Все это происходило с нами и в то же время происходило вне нас, совершенно независимо от нас – даже если мы уже позволяли себе смело шебуршиться, участвуя, скажем, в панк-группе или смело заявляя научному руководителю, что темой диплома будут никак невозможные раньше психоаналитические мотивы у позднего Зощенко или, нет, погодите, вообще даже – или Оруэлл, или никак.
Эпоха сама по себе сервировала нам настоящее приключение, в котором можно было участвовать, даже не отходя от телевизора, а просто наблюдая за депутатским съездом и лопаясь от небессильной (потому что наша же возьмет!) злобы, когда захлопывали Сахарова. И нам – в отличие от наших родителей, которым за новый мир пришлось заплатить крушением привычного старого, пусть нелюбимого, – за выпавший на нашу долю энтертейнмент не пришлось платить ничем.
На этом месте, вероятно, надо было бы поспорить с самой собой и написать что-то вроде того, что то, что происходит в нашей стране сейчас, – и есть расплата. Или – просто для композиционной целостности – опять вспомнить мою любимую бабушку и предположить, что когда-нибудь я тоже буду испытывать сложные чувства по поводу хронологически несогласованного счастья. Но ничего подобного я ни подумать, ни почувствовать не могу. 1988-й был захватывающе интересный и счастливый год. Для меня и – перефразируя классика – для таких, как я.
18.03.2011
В комнате моей мамы имеется фотография моего брата в девятнадцатилетнем возрасте – он там писаный красавец. Он, впрочем, и сейчас вполне молод и вообще очень ничего, но тогда это было что-то особенное. На восторги по поводу этого снимка мама отвечает так: «Знаете, зачем я держу его здесь? Чтобы никогда не забывать о том, что с людьми делает время».

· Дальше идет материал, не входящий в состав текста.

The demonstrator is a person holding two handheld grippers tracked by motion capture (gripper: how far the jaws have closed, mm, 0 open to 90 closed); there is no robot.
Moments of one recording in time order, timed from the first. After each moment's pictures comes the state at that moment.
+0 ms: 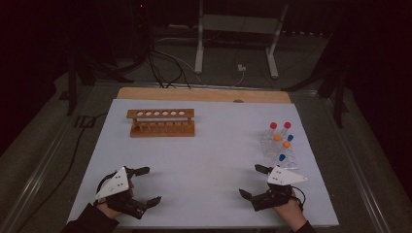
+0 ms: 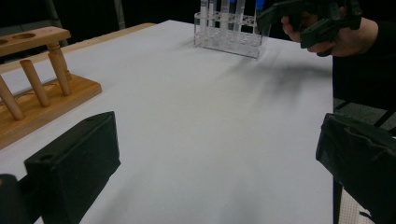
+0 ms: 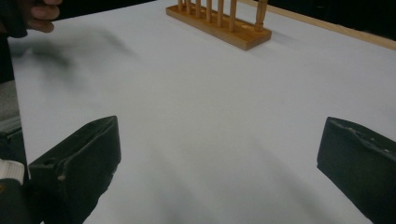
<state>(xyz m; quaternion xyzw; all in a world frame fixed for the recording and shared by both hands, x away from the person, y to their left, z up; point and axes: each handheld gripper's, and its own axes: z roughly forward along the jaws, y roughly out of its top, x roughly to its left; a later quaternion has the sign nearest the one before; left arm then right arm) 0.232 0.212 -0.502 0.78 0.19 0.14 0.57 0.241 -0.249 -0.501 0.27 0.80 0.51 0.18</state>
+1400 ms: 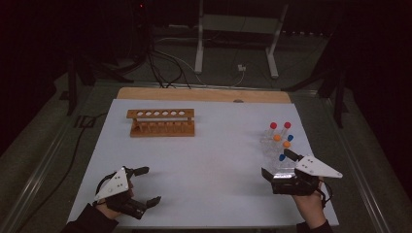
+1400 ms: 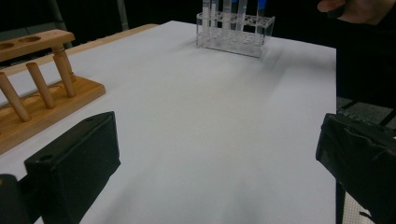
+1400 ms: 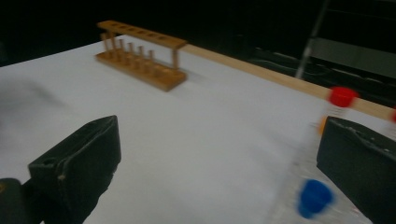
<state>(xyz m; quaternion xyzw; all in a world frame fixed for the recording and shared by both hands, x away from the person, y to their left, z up) 0.231 0.212 -0.501 0.78 0.19 0.15 0.57 0.237 -0.291 -0.445 0.35 0.73 0.51 0.29</state>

Выставка «Иконы 90-х» (явным образом вопреки замыслу своих создателей) в первую очередь работает именно таким напоминанием, а уж только потом – как обещанный в пресс-релизе взгляд «раскрывшегося в конце 80-х и в 90-х поколения фотографов – представителей новой визуальной культуры на смутную и в то же время романтичную эпоху, когда все появилось впервые – первые ток-шоу и желтая пресса, четырехкилограммовые мобильные телефоны и малиновые пиджаки, первая телевизионная реклама и клипы».
По-хорошему в связи с этой выставкой надо было бы говорить о том, что девяностые были временем с лицом, вернее, с лицами – взять хоть Бориса Ельцина с, например, Сергеем Бодровым, а нулевые – временем безликим. Взять хоть тандем с, например, Иваном Ургантом.
О том, что те лица, не похожие почти совсем на сегодняшние маски, знаменовали не только упомянутый «романтизм» (читай – «лихость») того времени в противовес сегодняшнему прагматизму, не только тогдашнюю открытость в противовес сегодняшней закрытости, но и просто-напросто тогдашнюю неотесанность в противовес сегодняшней солидности (читай – «стабильности»).
О том, что эта стабильность оказалась уделом не только лиц официальных и их приспешников, но и той – широко представленной на выставке – самобытно-колоритной в те годы отечественной богемы, которая сегодня выкристаллизовалась в благополучно-лояльную ячейку общества.
Конечно, надо было бы обо всем этом сказать, но эти фотографии провоцируют совсем другие мысли.
О молодости, например. О том, что молодость прощает очень многое, почти все. Вернее, так – она практически не принимает укоров. Это состояние открытости, незаконченности – то самое состояние, в котором драйв важнее смысла.
«Иконы 90-х» – это хоть и не memento mori, но memento senescere («помни о старости»). Ну хорошо, о возрасте. О том, что он все подчеркивает, проявляет, выявляет. Многозначительность превращает в напыщенность, яркость – в вульгарность, легкомыслие – в глупость. Легкое безумие, такое очаровательное в юноше, с годами превращается в мерзкую пургу: портрет Сергея «Африки» Бугаева с голыми коленками, в кружевной кофточке и белокуром парике выглядит грустно в свете его недавнего подписантства под письмом «в защиту российской судебной системы» и последующих заявлений, что «слово „справедливость“ к тем событиям, которые происходят на планете Земля, применять не следует». Хотя в чем-то он прав. Моя молодость тоже пришлась на девяностые, и я знаю: старение – это очень несправедливо.